Task:
What lines below include the word "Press"? Copy each one.

--- START ---

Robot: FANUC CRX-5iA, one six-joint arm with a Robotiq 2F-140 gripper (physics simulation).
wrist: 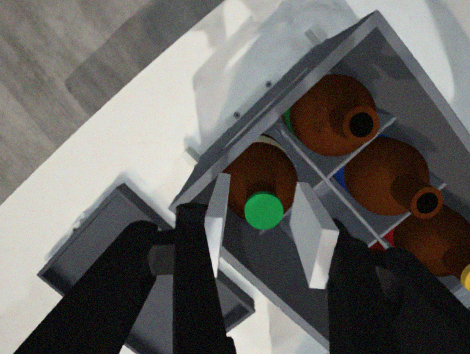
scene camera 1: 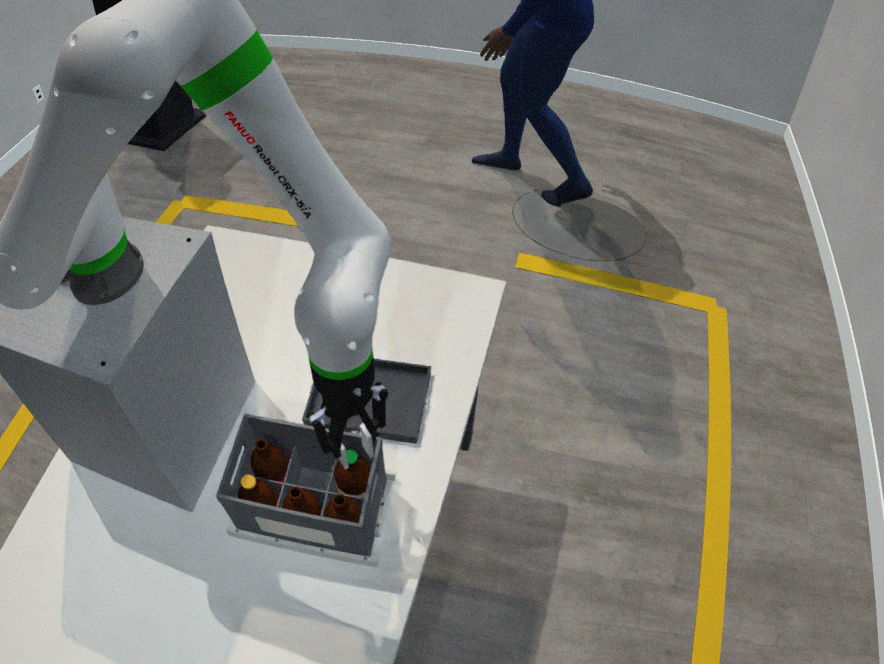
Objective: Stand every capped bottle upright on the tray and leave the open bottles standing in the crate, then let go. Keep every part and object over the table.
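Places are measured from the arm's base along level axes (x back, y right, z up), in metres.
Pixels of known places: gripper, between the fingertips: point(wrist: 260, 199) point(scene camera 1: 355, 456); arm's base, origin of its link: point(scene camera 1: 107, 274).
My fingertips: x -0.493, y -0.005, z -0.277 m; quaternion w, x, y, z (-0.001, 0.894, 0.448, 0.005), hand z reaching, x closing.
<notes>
Ahead of a thing's pixels: the offset from my fingertips to its top centre. "*": to the spot under its first point. Level surfaces: height alone.
The grey crate point(scene camera 1: 241, 512) point(wrist: 425, 82) holds upright brown bottles. A green-capped bottle {dz -0.021, dx +0.017, dy -0.006 m} point(scene camera 1: 352, 477) point(wrist: 265, 167) stands in its back right compartment. A yellow-capped bottle {dz -0.021, dx +0.165, dy +0.124 m} point(scene camera 1: 255, 493) point(wrist: 435, 242) stands front left. Open bottles stand front middle point(scene camera 1: 300, 501) point(wrist: 382, 172), front right point(scene camera 1: 343, 508) point(wrist: 322, 117) and back left point(scene camera 1: 267, 463); the back left one does not show in the wrist view. My gripper point(scene camera 1: 355, 451) point(wrist: 260, 199) is open, pointing down, with its pads on either side of the green cap, holding nothing. The dark tray {* dz -0.179, dx +0.008, dy -0.276 m} point(scene camera 1: 413, 396) point(wrist: 95, 237) lies behind the crate, partly hidden by my gripper; no bottle shows on it.
The white table {dz -0.184 m} point(scene camera 1: 457, 314) point(wrist: 145, 135) carries the crate and tray, and its edge runs past them. The robot's grey pedestal point(scene camera 1: 171, 378) stands left of the crate. Crate walls and dividers surround the bottles. A person in blue point(scene camera 1: 535, 78) is on the floor beyond the table.
</notes>
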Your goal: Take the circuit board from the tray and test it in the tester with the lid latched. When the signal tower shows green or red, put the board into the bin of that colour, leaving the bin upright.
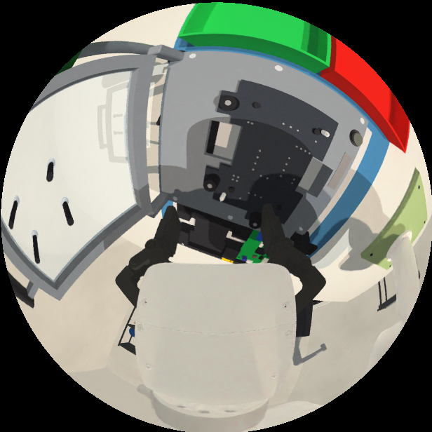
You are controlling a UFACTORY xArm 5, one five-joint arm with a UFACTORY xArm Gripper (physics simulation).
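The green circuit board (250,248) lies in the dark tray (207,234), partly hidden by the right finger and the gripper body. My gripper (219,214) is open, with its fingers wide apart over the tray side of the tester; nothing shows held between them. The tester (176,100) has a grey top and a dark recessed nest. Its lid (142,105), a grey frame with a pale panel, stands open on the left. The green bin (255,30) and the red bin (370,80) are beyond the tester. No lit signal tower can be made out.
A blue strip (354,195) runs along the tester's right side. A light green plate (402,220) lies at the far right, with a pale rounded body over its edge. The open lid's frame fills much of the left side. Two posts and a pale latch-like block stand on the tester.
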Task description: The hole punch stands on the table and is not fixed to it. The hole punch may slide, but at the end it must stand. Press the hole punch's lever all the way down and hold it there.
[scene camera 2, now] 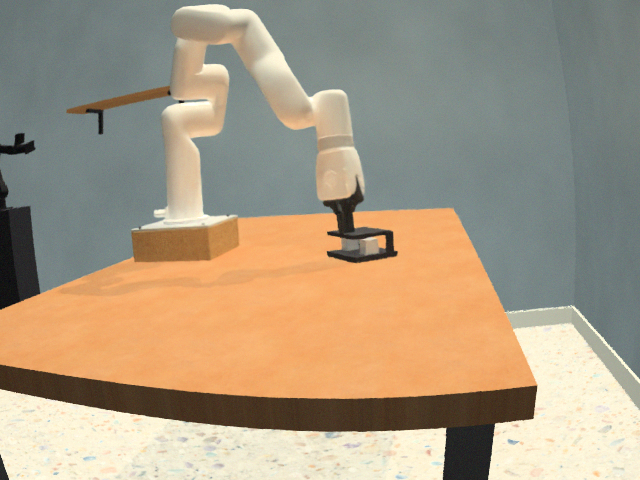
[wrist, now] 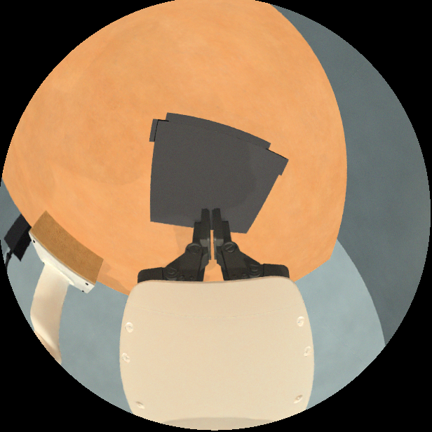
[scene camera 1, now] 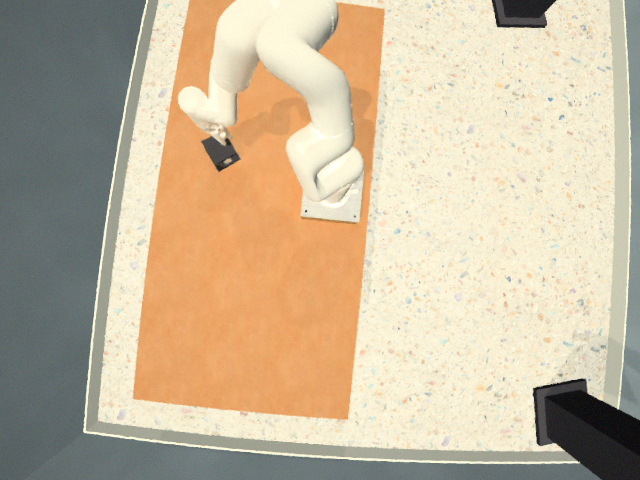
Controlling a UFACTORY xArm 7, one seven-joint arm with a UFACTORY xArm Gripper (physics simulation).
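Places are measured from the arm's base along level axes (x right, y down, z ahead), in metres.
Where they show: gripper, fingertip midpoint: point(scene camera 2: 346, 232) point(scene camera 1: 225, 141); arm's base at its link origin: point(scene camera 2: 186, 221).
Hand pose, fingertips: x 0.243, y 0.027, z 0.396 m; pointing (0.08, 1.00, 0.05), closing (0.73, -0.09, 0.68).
Observation:
Each offset is from my fingertips to the top centre of the thing. Level surfaces: height alone.
The dark hole punch @[dx -0.023, dy +0.000, dz +0.031 m] point(scene camera 1: 219, 151) point(scene camera 2: 390, 241) stands upright on the table, with pale blocks between its base and its lever. The lever @[dx -0.021, dy +0.000, dz +0.027 m] point(scene camera 2: 362, 231) point(wrist: 210, 170) is a flat dark plate on top; in scene camera 2 it lies about level, with a gap between it and the base. My gripper point(scene camera 2: 347, 230) point(wrist: 211, 219) is shut and empty, pointing down. Its fingertips are over the lever's free end, near the edge opposite the hinge post, and appear to touch its top face. In scene camera 1 the arm partly hides the fingers.
The orange table @[dy +0.056 m] point(scene camera 1: 248, 310) point(scene camera 2: 268, 335) point(wrist: 100, 100) carries the arm's base block point(scene camera 1: 330, 212) point(scene camera 2: 170, 245) point(wrist: 70, 245), off to the side of the hole punch. A table edge runs behind the punch. A wall shelf point(scene camera 2: 124, 99) and a dark stand point(scene camera 2: 18, 248) are beyond the table.

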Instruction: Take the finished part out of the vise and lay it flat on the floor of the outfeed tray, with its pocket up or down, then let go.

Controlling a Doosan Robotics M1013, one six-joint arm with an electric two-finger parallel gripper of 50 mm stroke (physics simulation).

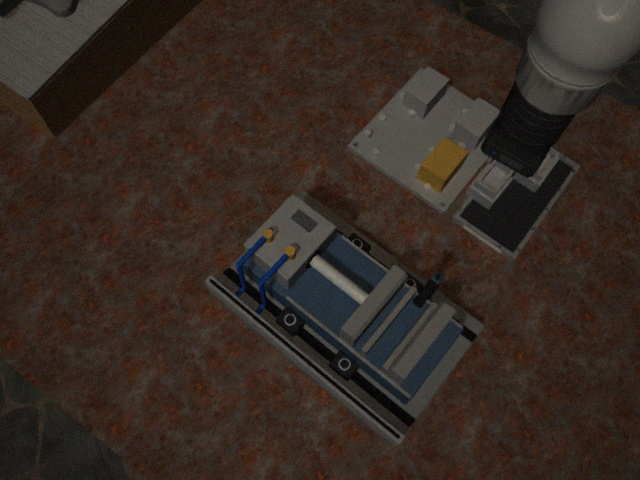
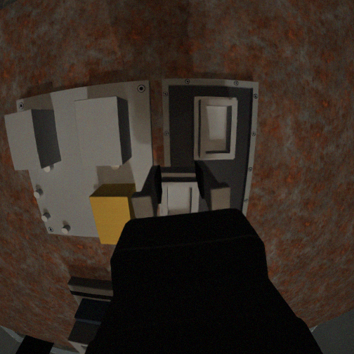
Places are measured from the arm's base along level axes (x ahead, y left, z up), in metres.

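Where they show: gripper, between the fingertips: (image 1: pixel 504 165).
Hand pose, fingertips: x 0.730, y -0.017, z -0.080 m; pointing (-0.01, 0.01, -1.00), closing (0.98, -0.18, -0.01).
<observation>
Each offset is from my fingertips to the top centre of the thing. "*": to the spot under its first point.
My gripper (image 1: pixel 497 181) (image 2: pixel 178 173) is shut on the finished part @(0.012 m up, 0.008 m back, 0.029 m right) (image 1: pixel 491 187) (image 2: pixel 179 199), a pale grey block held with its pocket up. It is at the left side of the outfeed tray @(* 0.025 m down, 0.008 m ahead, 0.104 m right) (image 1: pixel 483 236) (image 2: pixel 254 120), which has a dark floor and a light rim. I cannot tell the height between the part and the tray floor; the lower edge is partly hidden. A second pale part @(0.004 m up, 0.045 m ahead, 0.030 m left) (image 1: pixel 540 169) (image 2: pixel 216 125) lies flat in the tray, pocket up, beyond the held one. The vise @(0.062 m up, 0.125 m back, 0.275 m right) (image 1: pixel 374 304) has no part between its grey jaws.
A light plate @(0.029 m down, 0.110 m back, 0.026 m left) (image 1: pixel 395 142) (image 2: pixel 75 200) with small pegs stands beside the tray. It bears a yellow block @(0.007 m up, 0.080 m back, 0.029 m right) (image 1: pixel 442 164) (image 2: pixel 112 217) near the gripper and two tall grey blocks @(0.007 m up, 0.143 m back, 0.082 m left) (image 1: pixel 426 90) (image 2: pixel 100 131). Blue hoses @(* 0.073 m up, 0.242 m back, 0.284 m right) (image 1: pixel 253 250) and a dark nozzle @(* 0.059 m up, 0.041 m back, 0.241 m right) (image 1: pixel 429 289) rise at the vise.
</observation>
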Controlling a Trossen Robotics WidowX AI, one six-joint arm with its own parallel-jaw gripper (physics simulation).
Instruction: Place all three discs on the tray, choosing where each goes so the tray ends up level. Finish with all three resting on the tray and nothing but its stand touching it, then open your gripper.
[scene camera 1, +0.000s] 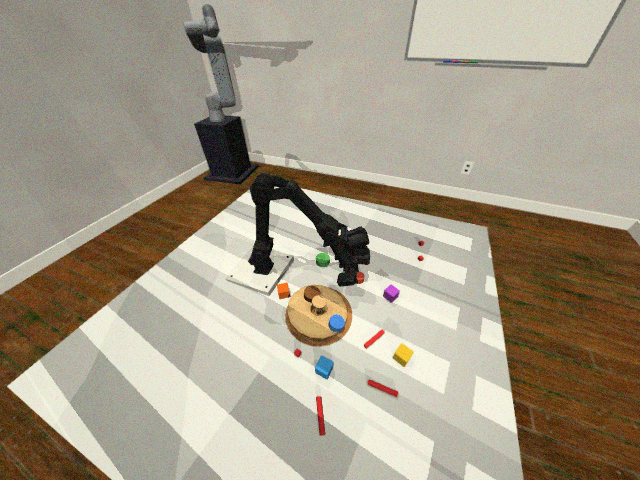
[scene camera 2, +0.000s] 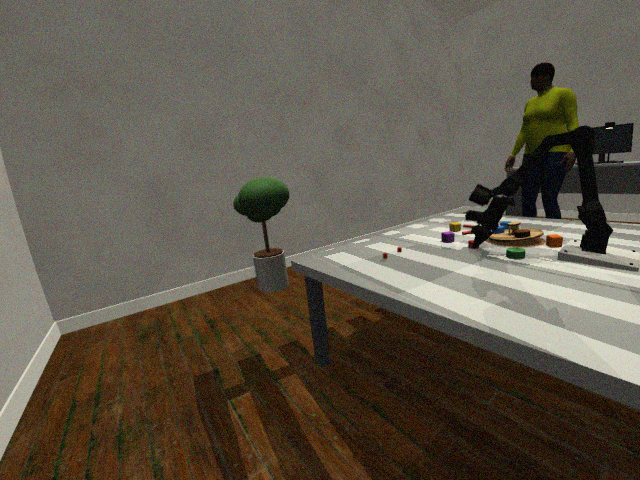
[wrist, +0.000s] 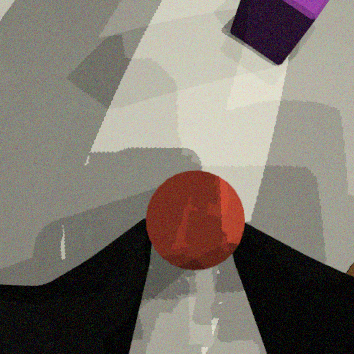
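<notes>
My gripper (scene camera 1: 353, 279) (wrist: 190, 226) is shut on the red disc (scene camera 1: 360, 277) (scene camera 2: 471, 243) (wrist: 195, 216), one finger on each side of it. The disc is low, at or near the table top; I cannot tell whether it touches. The green disc (scene camera 1: 322, 259) (scene camera 2: 515, 253) lies on the table, near the arm's base. The blue disc (scene camera 1: 337, 323) rests on the round wooden tray (scene camera 1: 300, 327) (scene camera 2: 537, 237), at the side away from the base. A dark brown round piece (scene camera 1: 311, 293) (scene camera 2: 522, 233) sits on the tray's base side. A wooden knob (scene camera 1: 318, 303) stands at the tray's middle. The stand is hidden.
An orange cube (scene camera 1: 283, 290) (scene camera 2: 554, 240) is beside the tray. A purple cube (scene camera 1: 391, 293) (scene camera 2: 447, 236) (wrist: 275, 31) is near the gripper. A yellow cube (scene camera 1: 403, 354), a blue cube (scene camera 1: 324, 367), red sticks (scene camera 1: 374, 338) (scene camera 1: 383, 388) (scene camera 1: 320, 415) and small red pieces (scene camera 1: 297, 353) (scene camera 1: 420, 258) lie around.
</notes>
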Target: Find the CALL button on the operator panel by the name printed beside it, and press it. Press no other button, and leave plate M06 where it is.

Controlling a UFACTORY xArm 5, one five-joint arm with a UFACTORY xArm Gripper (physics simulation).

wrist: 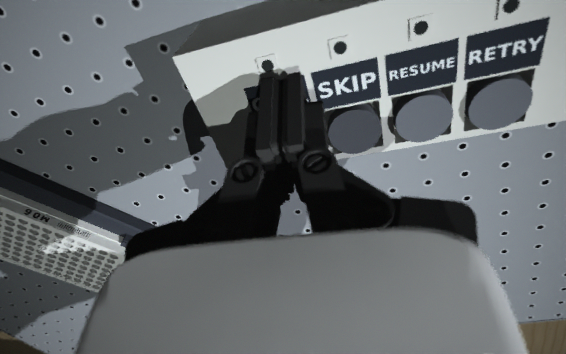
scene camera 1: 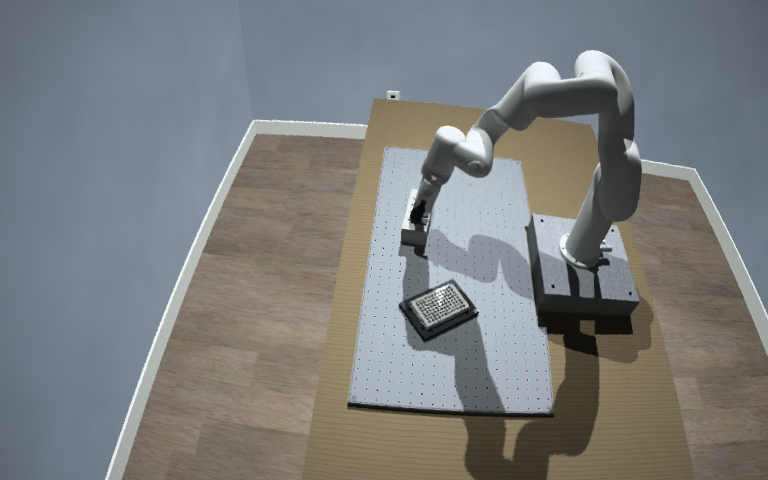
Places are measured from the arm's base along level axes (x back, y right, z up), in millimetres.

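Pixels of known places: gripper, fingertip midpoint: (wrist: 288, 101) (scene camera 1: 415, 218); arm's base, link origin: (scene camera 1: 578, 251).
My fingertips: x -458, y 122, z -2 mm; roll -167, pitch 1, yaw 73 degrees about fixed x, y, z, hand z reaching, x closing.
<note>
For each thing: its middle in the pictures, then the offset to it from my fingertips. Level surfaces: height alone.
- white operator panel, body centre: (wrist: 375, 63) (scene camera 1: 418, 215) dz -29, dx +14, dy +38 mm
- SKIP button, body centre: (wrist: 354, 128) dz -5, dx +28, dy +19 mm
- RESUME button, body centre: (wrist: 421, 115) dz -5, dx +35, dy +49 mm
- RETRY button, body centre: (wrist: 496, 101) dz -5, dx +42, dy +78 mm
- Plate M06, body centre: (wrist: 51, 245) (scene camera 1: 439, 305) dz -38, dx +47, dy -265 mm
- dark holder, body centre: (wrist: 57, 238) (scene camera 1: 439, 307) dz -46, dx +47, dy -265 mm
- pegboard, surface height: dz -57 mm
- wooden table, surface height: dz -70 mm
The white operator panel (scene camera 1: 415, 234) (wrist: 215, 62) stands on the pegboard. My gripper (scene camera 1: 417, 219) (wrist: 288, 101) is shut and empty, its fingers over the panel's left end in the wrist view. They cover the leftmost button and most of its dark label; the edge of one letter shows beside them. The name CALL cannot be read. Whether the fingertips touch the button is hidden. To the right are the SKIP button (wrist: 355, 131), RESUME button (wrist: 423, 118) and RETRY button (wrist: 500, 104), each below its label. Plate M06 (scene camera 1: 440, 306) (wrist: 55, 250) lies apart from the gripper.
Plate M06 sits in a dark holder (scene camera 1: 425, 335) (wrist: 80, 202), nearer the front of the pegboard (scene camera 1: 396, 373) (wrist: 480, 200) than the panel. The grey robot base (scene camera 1: 589, 302) stands to the right on the wooden table (scene camera 1: 362, 447).
</note>
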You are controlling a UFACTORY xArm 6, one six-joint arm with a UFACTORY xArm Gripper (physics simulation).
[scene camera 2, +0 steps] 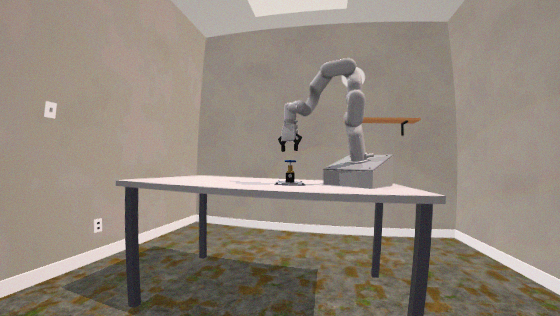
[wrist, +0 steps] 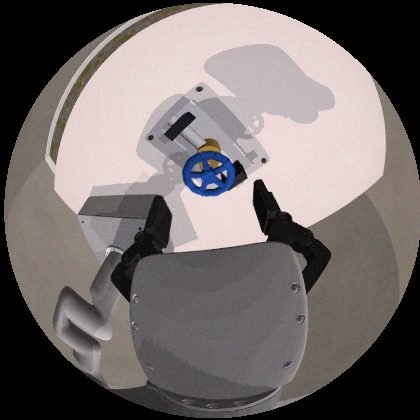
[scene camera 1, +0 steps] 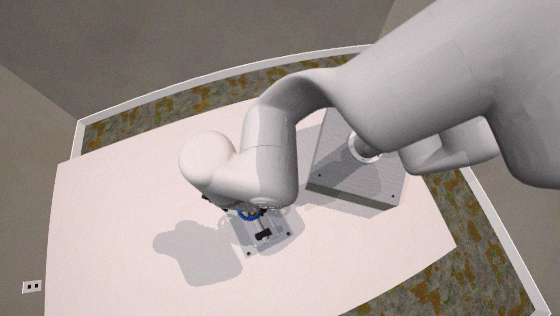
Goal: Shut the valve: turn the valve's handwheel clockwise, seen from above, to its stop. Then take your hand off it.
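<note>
The blue handwheel (scene camera 1: pixel 248 216) (scene camera 2: pixel 290 161) (wrist: pixel 208 174) lies level on top of the brass valve (scene camera 2: pixel 290 169) (wrist: pixel 210 147). The valve stands upright on a grey base plate (scene camera 1: pixel 248 246) (wrist: pixel 200 97) on the table. My gripper (scene camera 2: pixel 289 149) (wrist: pixel 208 197) is open and empty. In scene camera 2 its black fingertips point down, a short way above the handwheel, and do not touch it. In scene camera 1 the arm hides most of the gripper and part of the handwheel.
The arm's grey mounting block (scene camera 1: pixel 360 187) (scene camera 2: pixel 350 176) (wrist: pixel 117 206) stands on the table (scene camera 1: pixel 115 200) (scene camera 2: pixel 225 188) to the right of the valve in scene camera 2. A pipe with a black end piece (scene camera 1: pixel 263 234) (wrist: pixel 180 126) runs sideways from the valve. An orange shelf (scene camera 2: pixel 387 120) is on the back wall.
</note>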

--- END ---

Expected output:
Task description: The hole punch stands on the table and is not fixed to it. The hole punch may slide, but at the end it must stand. Press the hole punch's lever all the way down and hold it there.
Target: Find the CALL button on the operator panel by the name printed beside it, and press it. Press no other button, and leave plate M06 where it is.

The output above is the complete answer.